Exercise directions ::
Every entry below must be transcribed word for word, and the images must be left out.
━━ Supplied material ━━
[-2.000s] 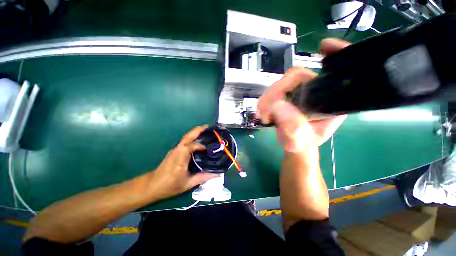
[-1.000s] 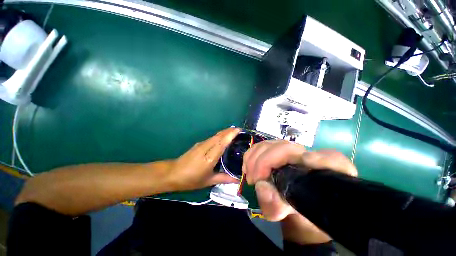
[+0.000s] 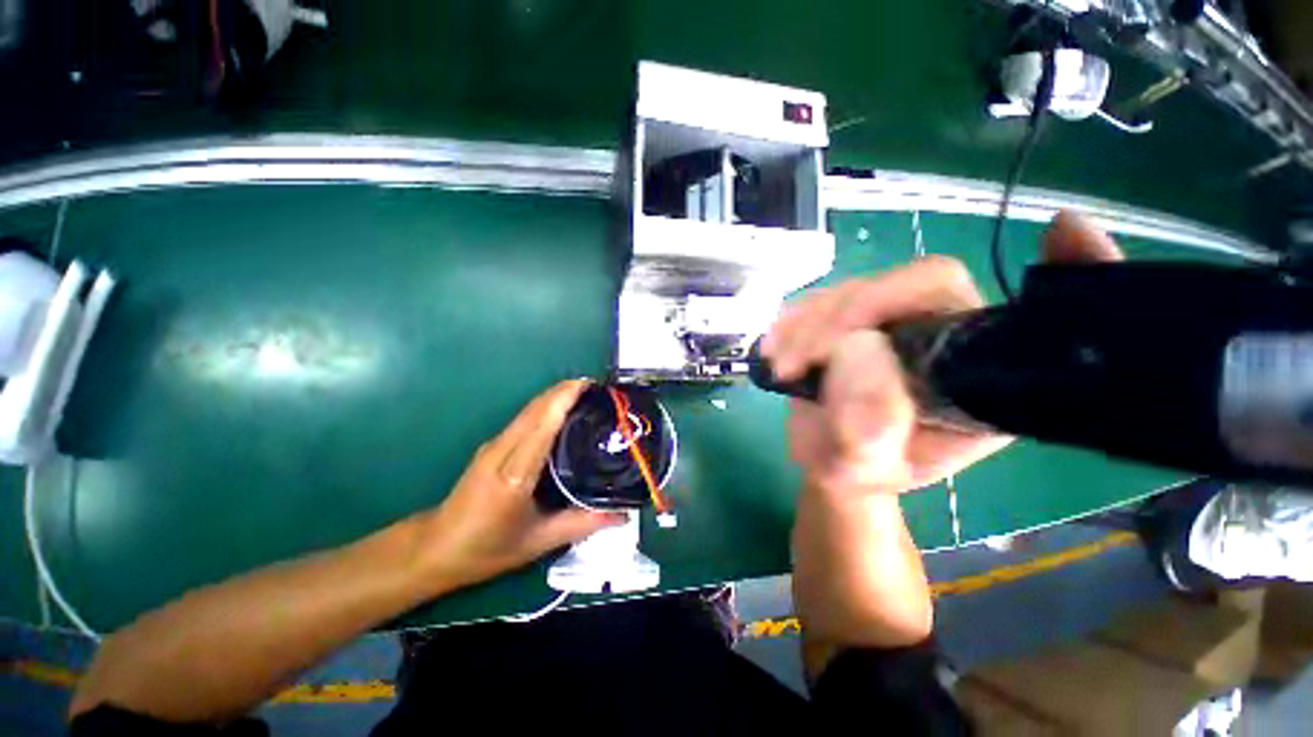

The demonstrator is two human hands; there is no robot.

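Observation:
My left hand (image 3: 507,497) holds the round camera housing (image 3: 616,458) by its left side at the bench's near edge. Its open end faces up and shows a black inside. Red-orange wire leads (image 3: 639,458) lie across it, with a small white plug (image 3: 665,520) at the end. The white base (image 3: 603,560) is joined on the near side. My right hand (image 3: 878,377) grips the black electric screwdriver (image 3: 1138,360), held nearly level, its tip end at the front of the white screw feeder (image 3: 732,108). The exact tip contact is too small to tell.
Another white camera unit (image 3: 32,346) stands at the left with its cable. A further white unit (image 3: 1073,84) sits at the far right beyond the metal rail (image 3: 331,153). A black power cord (image 3: 1015,180) hangs near the driver. A plastic-wrapped item (image 3: 1253,536) is beyond the bench's right edge.
My right hand and the screwdriver have moved from over the housing to the feeder's front. The view has turned. My left hand still holds the housing, whose inside shows again.

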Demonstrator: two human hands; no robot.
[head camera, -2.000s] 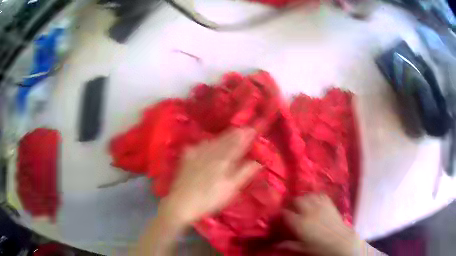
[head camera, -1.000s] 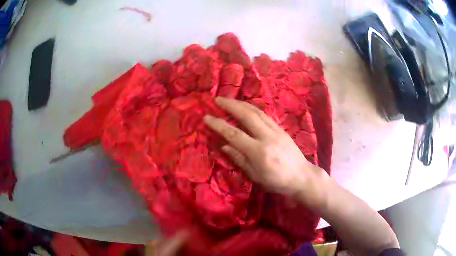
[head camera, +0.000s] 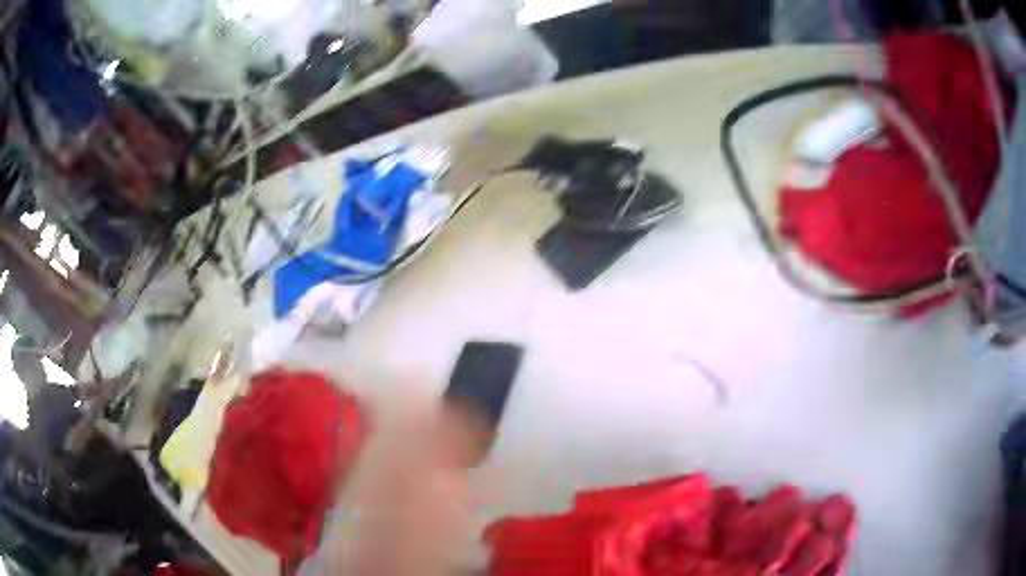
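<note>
My left hand (head camera: 411, 495) is blurred at the bottom, left of the garment. Its fingertips overlap the lower end of a dark rectangular block (head camera: 486, 377) lying on the pale table; whether they grip it cannot be told. The red floral lace garment (head camera: 731, 534) lies at the bottom edge, partly cut off, with a smooth red part at its left. A red lace heap (head camera: 281, 456) lies left of my hand. My right hand is out of the picture.
An iron (head camera: 613, 191) sits on a dark plate (head camera: 585, 257) at the far side. Blue cloth (head camera: 366, 225) lies left of it. Red cloth (head camera: 866, 214) and a looped dark cord (head camera: 737, 186) are at the far right. Yellow cloth (head camera: 194, 444) is at the left edge.
The view has swung left and up, so the garment now sits at the bottom edge. My left hand has moved from the garment to the block. My right hand has left the picture.
</note>
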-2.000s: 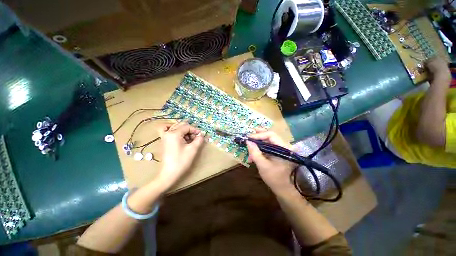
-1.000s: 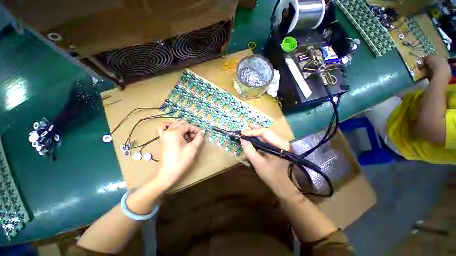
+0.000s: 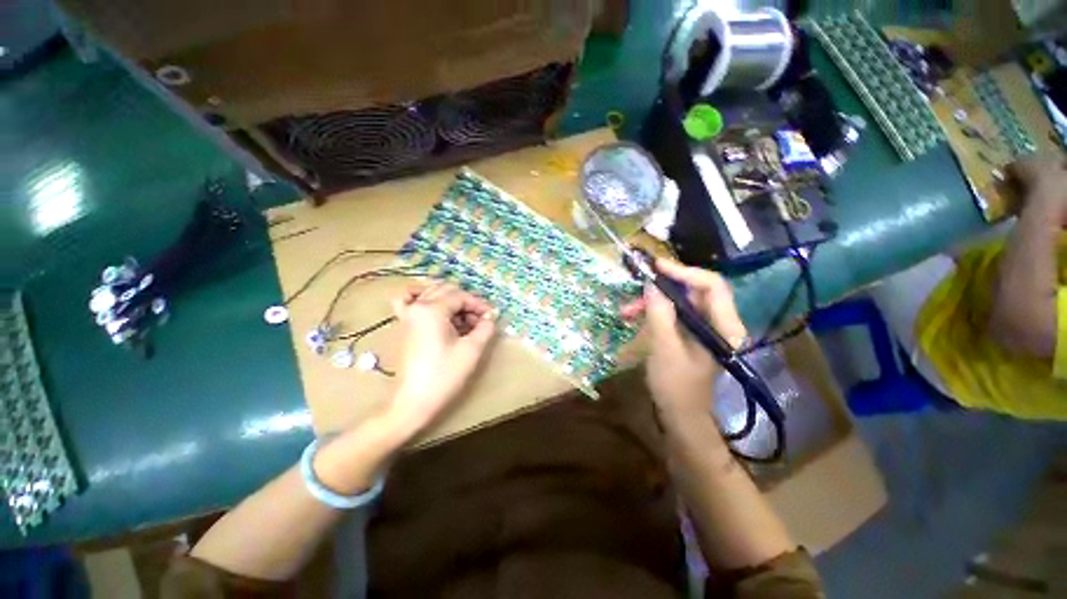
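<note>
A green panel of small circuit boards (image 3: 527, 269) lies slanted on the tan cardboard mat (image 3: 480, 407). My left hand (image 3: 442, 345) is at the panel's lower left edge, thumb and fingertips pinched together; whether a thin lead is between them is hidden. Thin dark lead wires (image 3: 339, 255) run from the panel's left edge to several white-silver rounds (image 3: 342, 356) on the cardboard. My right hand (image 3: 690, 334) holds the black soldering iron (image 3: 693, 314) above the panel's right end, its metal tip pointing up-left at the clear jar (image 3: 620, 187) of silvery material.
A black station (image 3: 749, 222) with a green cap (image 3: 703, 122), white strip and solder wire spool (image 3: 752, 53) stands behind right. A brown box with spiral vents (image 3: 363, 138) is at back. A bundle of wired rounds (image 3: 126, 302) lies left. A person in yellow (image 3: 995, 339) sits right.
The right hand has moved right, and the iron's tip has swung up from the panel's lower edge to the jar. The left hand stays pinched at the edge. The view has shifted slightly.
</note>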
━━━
Output below ::
[-2.000s] 
[-1.000s] 
[+0.000s] 

The demonstrator is two human hands; there is no robot.

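Observation:
My left hand (image 3: 507,497) holds the round camera housing (image 3: 616,458) by its left side at the bench's near edge. Its open end faces up and shows a black inside. Red-orange wire leads (image 3: 639,458) lie across it, with a small white plug (image 3: 665,520) at the end. The white base (image 3: 603,560) is joined on the near side. My right hand (image 3: 878,377) grips the black electric screwdriver (image 3: 1138,360), held nearly level, its tip end at the front of the white screw feeder (image 3: 732,108). The exact tip contact is too small to tell.
Another white camera unit (image 3: 32,346) stands at the left with its cable. A further white unit (image 3: 1073,84) sits at the far right beyond the metal rail (image 3: 331,153). A black power cord (image 3: 1015,180) hangs near the driver. A plastic-wrapped item (image 3: 1253,536) is beyond the bench's right edge.
My right hand and the screwdriver have moved from over the housing to the feeder's front. The view has turned. My left hand still holds the housing, whose inside shows again.
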
Demonstrator: two human hands; no robot.
[head camera, -2.000s] 
[head camera, -1.000s] 
[head camera, +0.000s] 
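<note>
My left hand (head camera: 411, 495) is blurred at the bottom, left of the garment. Its fingertips overlap the lower end of a dark rectangular block (head camera: 486, 377) lying on the pale table; whether they grip it cannot be told. The red floral lace garment (head camera: 731, 534) lies at the bottom edge, partly cut off, with a smooth red part at its left. A red lace heap (head camera: 281, 456) lies left of my hand. My right hand is out of the picture.
An iron (head camera: 613, 191) sits on a dark plate (head camera: 585, 257) at the far side. Blue cloth (head camera: 366, 225) lies left of it. Red cloth (head camera: 866, 214) and a looped dark cord (head camera: 737, 186) are at the far right. Yellow cloth (head camera: 194, 444) is at the left edge.
The view has swung left and up, so the garment now sits at the bottom edge. My left hand has moved from the garment to the block. My right hand has left the picture.
</note>
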-2.000s: 
-1.000s: 
+0.000s: 
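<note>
A green panel of small circuit boards (image 3: 527, 269) lies slanted on the tan cardboard mat (image 3: 480, 407). My left hand (image 3: 442, 345) is at the panel's lower left edge, thumb and fingertips pinched together; whether a thin lead is between them is hidden. Thin dark lead wires (image 3: 339, 255) run from the panel's left edge to several white-silver rounds (image 3: 342, 356) on the cardboard. My right hand (image 3: 690, 334) holds the black soldering iron (image 3: 693, 314) above the panel's right end, its metal tip pointing up-left at the clear jar (image 3: 620, 187) of silvery material.
A black station (image 3: 749, 222) with a green cap (image 3: 703, 122), white strip and solder wire spool (image 3: 752, 53) stands behind right. A brown box with spiral vents (image 3: 363, 138) is at back. A bundle of wired rounds (image 3: 126, 302) lies left. A person in yellow (image 3: 995, 339) sits right.
The right hand has moved right, and the iron's tip has swung up from the panel's lower edge to the jar. The left hand stays pinched at the edge. The view has shifted slightly.
</note>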

What this exercise asked for has been supplied.